TASK ITEM
An exact copy of the listing is required, with its pictures removed.
--- GIVEN DATA ---
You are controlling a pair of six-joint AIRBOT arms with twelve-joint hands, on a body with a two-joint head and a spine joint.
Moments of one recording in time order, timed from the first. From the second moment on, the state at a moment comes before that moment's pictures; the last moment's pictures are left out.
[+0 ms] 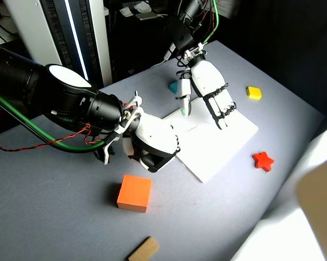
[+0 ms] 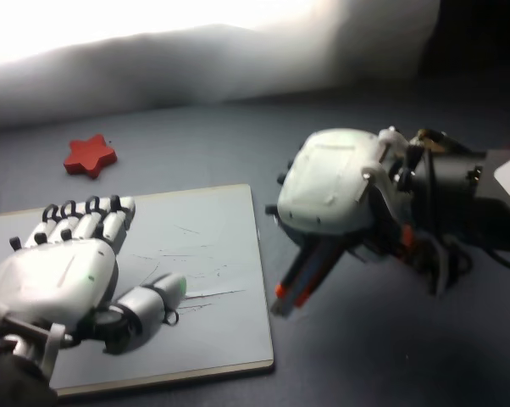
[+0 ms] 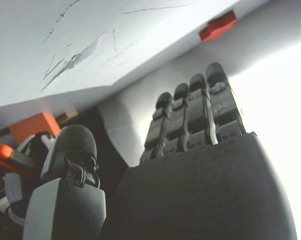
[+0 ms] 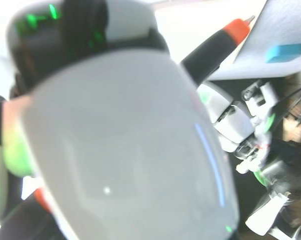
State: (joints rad) left arm 0.80 -1.06 0.69 -1.12 -1.25 1.66; right arm -0.31 -1.29 1.12 -2.02 -0.10 0.55
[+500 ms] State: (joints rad) left arm 0.75 -1.00 0.88 -1.17 -1.11 1.68; right arm -0.27 -1.43 1.22 -2.71 -0.29 1.31
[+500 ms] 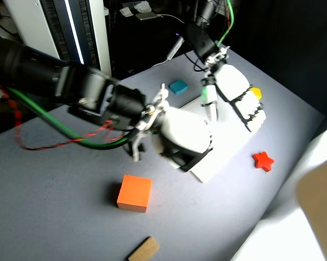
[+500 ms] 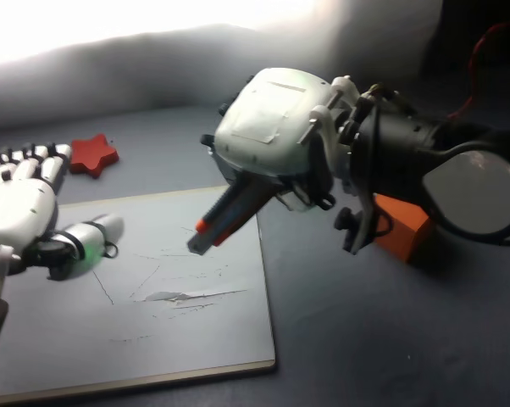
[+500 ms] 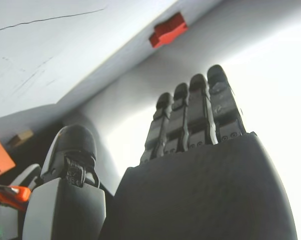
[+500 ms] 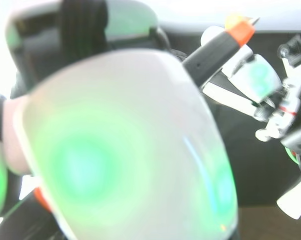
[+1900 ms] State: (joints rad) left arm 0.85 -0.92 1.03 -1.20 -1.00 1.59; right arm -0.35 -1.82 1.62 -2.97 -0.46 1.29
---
WRITTEN ANSWER
You are controlling a pair of six-joint AIRBOT arms with twelve-joint hands, on a body with a two-joint head and a spine joint.
Moments of one recording in time order, timed from the first. From the second moment on, the state at a moment comes before that moment's pictures; the last moment's pictures are left out.
[+0 ms] 
[+0 ms] 
[+0 ms] 
[+0 ms] 
State: (joints rad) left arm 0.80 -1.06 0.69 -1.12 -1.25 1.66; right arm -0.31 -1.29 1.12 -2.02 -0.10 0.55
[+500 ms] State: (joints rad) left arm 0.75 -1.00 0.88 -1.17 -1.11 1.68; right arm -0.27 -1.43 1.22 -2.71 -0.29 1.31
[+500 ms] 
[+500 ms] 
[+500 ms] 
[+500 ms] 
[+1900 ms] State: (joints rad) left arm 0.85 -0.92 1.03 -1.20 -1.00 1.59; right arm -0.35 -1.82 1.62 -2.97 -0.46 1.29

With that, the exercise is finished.